===== Material for this task
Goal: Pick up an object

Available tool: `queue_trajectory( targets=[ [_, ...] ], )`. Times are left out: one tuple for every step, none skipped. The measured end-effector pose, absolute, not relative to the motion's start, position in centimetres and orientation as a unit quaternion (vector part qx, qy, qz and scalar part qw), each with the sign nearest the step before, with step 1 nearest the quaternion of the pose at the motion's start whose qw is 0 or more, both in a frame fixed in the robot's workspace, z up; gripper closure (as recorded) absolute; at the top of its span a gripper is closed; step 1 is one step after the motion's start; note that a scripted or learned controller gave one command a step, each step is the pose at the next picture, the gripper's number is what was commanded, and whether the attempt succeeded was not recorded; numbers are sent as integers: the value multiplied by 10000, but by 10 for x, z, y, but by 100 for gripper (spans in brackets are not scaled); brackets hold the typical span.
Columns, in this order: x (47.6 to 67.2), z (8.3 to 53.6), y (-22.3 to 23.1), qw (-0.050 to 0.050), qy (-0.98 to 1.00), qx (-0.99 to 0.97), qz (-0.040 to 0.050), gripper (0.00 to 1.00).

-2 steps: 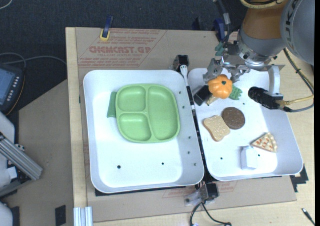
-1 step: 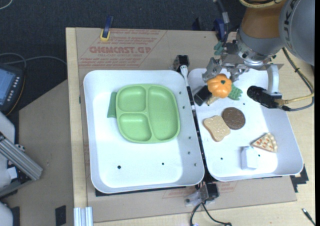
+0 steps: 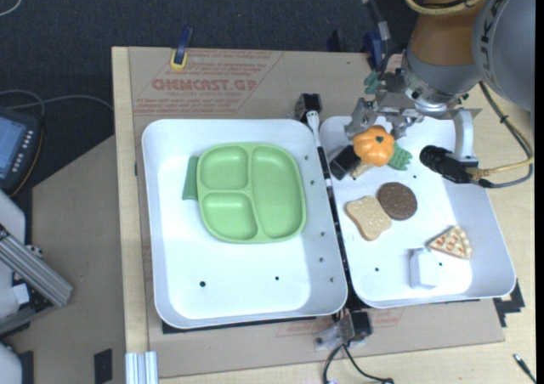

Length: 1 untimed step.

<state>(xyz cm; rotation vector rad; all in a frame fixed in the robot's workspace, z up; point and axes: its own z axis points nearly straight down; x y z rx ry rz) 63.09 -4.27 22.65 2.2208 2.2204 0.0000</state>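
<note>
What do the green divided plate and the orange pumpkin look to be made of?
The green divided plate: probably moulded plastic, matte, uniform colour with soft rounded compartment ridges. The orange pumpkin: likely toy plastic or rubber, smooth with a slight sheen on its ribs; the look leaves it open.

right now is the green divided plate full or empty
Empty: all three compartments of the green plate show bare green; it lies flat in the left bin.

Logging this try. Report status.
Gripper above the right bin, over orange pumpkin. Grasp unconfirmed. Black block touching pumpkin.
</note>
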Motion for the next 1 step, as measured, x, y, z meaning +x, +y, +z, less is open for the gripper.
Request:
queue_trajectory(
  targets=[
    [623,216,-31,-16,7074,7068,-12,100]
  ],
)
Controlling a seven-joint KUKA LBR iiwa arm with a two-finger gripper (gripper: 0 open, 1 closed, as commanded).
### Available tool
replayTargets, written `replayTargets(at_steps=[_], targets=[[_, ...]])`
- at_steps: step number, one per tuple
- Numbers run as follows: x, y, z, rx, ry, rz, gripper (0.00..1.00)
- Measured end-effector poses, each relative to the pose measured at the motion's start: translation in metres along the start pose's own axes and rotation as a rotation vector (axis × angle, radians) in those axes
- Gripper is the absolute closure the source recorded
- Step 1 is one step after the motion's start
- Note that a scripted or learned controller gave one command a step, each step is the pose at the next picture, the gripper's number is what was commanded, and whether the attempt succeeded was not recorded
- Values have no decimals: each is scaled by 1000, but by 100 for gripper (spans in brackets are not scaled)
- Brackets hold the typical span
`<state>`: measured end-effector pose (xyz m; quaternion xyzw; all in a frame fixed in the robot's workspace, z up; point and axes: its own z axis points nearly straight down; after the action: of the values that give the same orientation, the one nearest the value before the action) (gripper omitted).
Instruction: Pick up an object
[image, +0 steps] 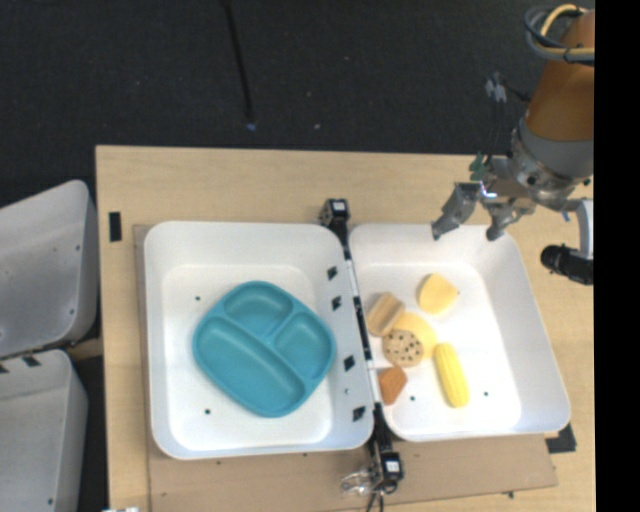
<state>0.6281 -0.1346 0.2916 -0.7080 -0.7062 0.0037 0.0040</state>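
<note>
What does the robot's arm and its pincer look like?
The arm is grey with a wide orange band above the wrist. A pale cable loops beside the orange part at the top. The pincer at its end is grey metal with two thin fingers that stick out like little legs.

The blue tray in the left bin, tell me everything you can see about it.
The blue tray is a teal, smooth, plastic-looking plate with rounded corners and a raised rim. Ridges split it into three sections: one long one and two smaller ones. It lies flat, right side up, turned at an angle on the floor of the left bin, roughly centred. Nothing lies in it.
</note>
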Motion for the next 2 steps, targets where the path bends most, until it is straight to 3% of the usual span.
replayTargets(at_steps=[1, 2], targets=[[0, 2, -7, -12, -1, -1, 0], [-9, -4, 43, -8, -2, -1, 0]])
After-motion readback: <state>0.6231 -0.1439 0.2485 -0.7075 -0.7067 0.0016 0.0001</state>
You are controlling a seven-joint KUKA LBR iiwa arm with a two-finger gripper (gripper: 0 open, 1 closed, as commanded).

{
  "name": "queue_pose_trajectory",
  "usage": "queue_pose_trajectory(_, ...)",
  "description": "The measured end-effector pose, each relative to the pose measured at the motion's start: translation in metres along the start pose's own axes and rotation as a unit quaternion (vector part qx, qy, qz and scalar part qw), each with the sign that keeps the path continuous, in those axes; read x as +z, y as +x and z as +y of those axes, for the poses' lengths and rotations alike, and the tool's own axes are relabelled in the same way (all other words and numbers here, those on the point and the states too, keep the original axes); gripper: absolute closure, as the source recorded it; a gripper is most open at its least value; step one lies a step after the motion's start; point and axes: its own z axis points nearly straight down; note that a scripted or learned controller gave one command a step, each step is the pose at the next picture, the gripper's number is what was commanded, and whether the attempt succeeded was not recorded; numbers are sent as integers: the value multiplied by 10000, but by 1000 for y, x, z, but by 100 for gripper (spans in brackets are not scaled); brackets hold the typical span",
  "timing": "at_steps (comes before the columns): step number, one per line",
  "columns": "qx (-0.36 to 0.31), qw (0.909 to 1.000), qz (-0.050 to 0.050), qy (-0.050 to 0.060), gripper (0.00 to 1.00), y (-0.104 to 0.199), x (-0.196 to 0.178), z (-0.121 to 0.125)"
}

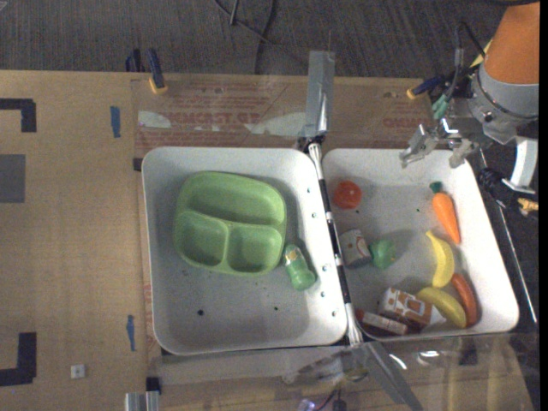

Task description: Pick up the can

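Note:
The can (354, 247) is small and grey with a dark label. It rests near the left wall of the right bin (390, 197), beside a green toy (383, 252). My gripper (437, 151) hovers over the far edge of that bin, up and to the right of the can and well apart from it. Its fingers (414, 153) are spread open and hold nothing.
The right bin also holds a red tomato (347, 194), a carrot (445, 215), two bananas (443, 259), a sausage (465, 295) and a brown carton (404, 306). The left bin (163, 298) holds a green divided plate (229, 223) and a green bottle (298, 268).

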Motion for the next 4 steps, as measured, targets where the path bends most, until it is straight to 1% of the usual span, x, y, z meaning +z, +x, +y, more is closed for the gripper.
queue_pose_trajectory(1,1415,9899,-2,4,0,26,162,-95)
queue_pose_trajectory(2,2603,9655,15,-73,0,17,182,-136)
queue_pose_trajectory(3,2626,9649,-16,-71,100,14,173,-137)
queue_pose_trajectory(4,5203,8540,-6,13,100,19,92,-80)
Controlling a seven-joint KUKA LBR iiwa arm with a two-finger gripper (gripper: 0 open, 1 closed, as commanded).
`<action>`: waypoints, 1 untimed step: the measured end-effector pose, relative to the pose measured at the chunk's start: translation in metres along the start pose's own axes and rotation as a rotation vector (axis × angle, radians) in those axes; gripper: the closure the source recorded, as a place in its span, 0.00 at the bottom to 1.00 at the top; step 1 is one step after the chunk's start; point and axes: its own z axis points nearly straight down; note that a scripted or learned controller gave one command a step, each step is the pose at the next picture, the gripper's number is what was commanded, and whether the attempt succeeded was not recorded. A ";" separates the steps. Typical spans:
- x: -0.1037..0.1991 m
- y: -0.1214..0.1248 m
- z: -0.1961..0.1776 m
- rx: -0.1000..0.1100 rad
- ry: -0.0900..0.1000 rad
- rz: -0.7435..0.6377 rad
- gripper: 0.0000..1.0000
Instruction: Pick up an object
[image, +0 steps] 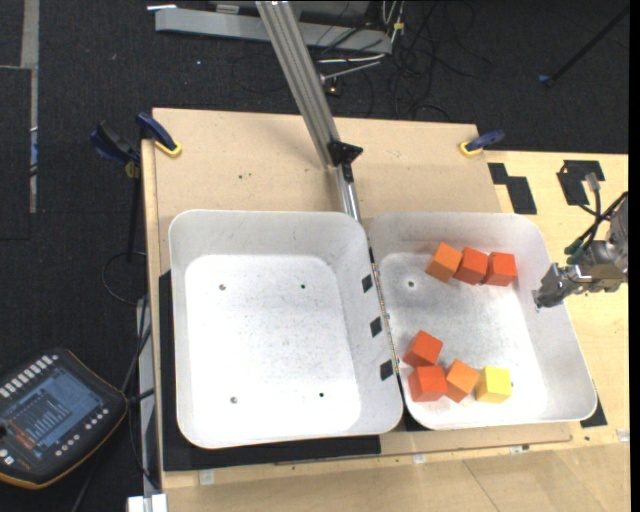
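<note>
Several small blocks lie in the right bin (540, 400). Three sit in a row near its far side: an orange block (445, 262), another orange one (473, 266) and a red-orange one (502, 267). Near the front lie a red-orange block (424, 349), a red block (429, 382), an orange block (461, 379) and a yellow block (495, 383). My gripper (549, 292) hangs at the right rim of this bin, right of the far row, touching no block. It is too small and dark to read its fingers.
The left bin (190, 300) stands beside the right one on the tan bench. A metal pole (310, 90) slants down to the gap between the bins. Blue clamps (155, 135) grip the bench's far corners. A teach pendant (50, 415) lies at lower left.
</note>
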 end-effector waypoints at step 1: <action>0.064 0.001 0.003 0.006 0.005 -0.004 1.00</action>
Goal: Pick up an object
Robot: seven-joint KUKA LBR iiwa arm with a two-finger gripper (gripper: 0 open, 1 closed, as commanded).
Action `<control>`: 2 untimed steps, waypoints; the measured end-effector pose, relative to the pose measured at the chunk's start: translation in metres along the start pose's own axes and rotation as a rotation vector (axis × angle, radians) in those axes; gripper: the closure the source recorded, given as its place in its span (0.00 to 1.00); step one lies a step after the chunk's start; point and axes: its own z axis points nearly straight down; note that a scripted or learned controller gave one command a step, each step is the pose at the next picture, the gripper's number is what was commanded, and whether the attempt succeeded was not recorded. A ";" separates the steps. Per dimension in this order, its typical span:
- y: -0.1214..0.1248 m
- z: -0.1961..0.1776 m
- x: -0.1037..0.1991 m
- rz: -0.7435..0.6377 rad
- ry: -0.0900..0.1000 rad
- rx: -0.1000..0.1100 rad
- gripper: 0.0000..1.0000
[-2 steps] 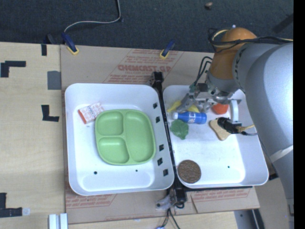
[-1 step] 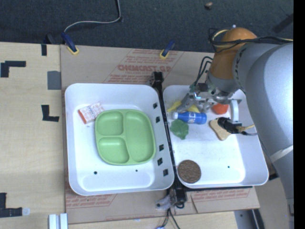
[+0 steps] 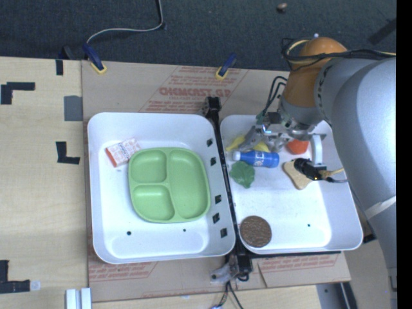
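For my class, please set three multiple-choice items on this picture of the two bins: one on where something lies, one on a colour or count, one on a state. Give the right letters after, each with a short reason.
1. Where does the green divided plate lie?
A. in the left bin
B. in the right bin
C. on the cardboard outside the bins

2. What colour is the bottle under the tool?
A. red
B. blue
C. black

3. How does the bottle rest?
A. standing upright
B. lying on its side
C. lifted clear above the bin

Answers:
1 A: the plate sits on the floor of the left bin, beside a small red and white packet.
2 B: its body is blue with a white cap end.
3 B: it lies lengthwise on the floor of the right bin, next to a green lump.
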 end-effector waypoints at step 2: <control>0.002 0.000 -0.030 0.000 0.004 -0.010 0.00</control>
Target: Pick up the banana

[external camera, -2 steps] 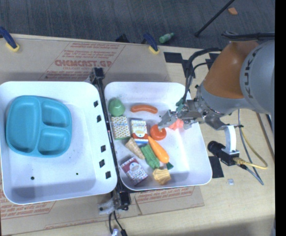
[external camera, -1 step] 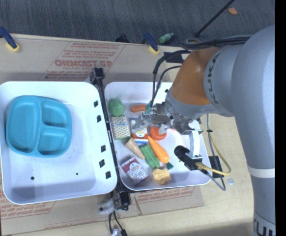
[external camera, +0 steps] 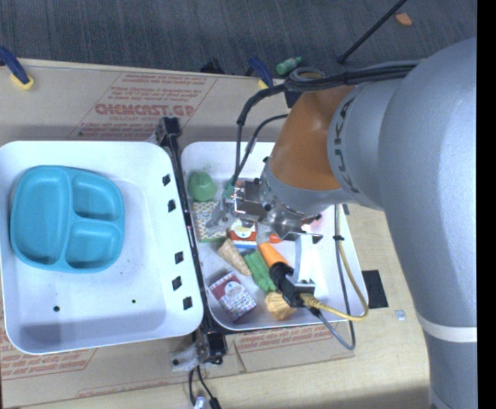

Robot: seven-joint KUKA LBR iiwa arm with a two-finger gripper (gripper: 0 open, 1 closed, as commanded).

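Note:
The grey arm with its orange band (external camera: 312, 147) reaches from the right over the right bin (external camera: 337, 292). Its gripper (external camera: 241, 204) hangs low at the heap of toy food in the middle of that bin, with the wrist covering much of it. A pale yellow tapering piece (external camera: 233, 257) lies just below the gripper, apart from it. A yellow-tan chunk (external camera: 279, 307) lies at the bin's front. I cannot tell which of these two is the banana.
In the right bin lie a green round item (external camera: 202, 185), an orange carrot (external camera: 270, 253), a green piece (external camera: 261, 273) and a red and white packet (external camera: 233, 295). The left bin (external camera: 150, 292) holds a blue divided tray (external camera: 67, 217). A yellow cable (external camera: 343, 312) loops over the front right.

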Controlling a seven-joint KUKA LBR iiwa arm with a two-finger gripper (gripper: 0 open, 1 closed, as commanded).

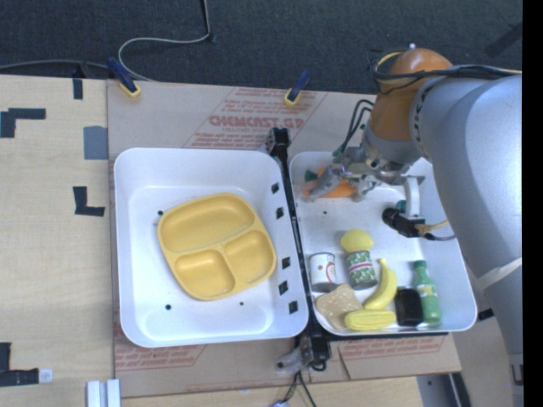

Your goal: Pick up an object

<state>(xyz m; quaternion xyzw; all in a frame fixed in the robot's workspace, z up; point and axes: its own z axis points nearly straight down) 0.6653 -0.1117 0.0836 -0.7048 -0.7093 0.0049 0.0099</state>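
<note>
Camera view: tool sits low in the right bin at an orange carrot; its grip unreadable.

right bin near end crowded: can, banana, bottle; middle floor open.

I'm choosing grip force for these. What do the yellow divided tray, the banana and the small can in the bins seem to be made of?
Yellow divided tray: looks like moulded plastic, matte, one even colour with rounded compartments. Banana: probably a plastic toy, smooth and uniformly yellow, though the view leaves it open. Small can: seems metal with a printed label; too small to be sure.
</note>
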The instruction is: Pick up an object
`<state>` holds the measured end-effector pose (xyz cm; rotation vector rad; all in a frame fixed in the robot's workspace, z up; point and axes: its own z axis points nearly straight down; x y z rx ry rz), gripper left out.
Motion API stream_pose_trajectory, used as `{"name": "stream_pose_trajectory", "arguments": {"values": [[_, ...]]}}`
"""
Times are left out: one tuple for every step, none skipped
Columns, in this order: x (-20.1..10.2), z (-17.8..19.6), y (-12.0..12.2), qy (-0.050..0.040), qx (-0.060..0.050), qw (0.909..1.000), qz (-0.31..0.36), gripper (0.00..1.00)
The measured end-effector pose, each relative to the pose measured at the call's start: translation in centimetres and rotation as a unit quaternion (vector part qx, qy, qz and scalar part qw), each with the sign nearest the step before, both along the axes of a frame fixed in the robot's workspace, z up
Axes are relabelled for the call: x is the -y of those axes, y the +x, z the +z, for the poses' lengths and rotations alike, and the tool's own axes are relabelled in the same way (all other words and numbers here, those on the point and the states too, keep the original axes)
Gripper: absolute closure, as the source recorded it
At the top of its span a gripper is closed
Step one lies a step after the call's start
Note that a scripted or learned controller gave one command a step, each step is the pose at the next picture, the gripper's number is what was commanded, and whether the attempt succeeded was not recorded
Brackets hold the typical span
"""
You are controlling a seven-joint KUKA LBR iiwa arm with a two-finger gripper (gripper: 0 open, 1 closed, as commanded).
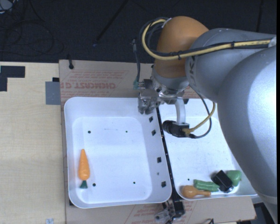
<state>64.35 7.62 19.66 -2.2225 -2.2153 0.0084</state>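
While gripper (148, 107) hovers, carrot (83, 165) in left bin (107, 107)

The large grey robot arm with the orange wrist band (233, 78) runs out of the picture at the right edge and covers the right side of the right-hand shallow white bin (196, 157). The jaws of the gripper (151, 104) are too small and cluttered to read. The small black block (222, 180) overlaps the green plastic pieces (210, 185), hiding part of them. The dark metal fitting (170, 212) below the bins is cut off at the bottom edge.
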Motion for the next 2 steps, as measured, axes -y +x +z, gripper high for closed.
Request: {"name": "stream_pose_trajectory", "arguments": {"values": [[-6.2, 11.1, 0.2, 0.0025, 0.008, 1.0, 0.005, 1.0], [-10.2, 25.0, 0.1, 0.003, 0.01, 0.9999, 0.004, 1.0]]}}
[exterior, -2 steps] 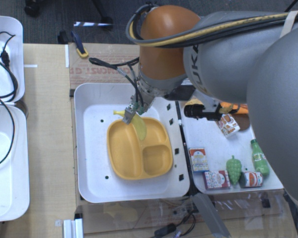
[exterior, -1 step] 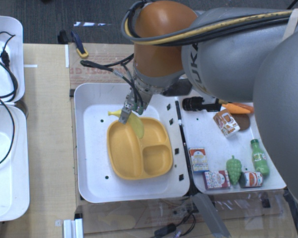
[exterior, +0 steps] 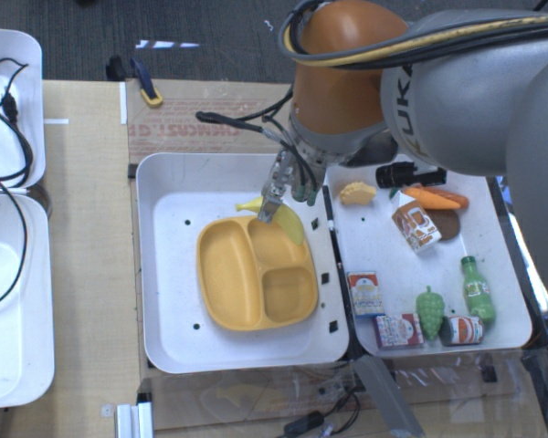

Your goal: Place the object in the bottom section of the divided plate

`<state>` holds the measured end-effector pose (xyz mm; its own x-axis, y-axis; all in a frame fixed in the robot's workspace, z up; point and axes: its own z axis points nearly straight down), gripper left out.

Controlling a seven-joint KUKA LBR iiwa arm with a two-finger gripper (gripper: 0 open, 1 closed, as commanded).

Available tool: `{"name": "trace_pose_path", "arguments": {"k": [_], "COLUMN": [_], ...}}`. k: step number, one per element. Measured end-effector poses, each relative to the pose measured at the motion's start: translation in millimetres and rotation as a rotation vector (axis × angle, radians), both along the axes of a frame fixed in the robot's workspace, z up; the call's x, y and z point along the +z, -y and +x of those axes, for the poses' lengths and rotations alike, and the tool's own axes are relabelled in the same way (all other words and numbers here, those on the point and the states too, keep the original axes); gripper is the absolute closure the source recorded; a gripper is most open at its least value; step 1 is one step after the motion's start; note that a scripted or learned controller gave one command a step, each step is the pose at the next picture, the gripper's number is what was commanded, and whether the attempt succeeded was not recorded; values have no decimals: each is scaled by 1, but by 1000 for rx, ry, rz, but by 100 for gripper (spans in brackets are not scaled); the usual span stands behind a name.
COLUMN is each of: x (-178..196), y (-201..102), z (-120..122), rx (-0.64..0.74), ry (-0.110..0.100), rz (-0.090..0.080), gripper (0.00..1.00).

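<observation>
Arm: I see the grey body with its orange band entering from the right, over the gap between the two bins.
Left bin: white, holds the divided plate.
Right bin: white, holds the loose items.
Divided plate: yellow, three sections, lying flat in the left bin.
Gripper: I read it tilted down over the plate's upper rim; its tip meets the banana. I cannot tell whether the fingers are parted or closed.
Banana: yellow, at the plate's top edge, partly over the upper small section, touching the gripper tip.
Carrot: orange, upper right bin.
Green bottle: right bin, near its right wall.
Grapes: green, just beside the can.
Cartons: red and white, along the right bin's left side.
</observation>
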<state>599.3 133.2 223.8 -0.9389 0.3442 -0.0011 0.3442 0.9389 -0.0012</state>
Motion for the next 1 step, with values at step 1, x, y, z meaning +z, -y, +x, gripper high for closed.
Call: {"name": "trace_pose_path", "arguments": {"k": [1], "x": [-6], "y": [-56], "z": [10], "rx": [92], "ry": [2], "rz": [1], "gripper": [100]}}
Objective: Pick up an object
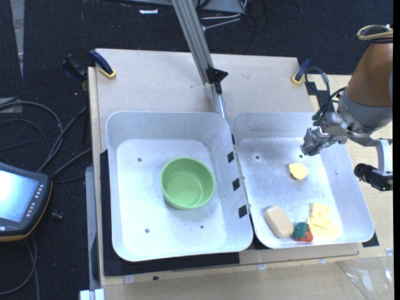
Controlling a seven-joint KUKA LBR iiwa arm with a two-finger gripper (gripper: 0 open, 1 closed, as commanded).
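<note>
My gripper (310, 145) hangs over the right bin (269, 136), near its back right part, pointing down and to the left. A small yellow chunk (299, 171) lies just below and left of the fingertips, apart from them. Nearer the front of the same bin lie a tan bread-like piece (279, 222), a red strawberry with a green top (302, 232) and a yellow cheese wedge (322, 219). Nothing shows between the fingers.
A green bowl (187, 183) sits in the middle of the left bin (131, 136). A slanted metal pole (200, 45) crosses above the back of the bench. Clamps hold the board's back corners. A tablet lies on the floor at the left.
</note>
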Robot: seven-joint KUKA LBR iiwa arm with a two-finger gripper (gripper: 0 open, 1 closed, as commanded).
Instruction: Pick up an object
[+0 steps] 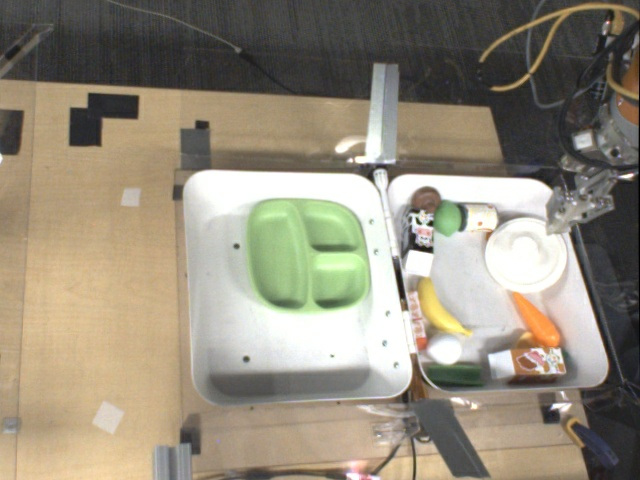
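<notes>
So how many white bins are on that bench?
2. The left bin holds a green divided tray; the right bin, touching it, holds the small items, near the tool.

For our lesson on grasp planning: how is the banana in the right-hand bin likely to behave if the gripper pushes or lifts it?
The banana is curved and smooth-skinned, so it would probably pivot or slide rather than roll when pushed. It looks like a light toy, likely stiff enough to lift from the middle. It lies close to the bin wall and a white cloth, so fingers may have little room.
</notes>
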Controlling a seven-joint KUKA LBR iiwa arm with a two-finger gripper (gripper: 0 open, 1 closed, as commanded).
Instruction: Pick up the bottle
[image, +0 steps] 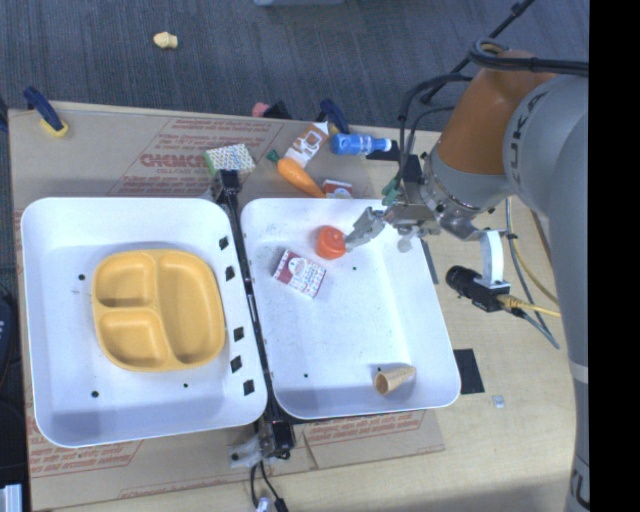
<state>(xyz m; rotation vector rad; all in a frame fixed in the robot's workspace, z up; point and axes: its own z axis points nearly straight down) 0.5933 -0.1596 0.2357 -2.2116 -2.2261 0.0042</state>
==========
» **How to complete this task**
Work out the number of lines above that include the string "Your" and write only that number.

» **Response**
2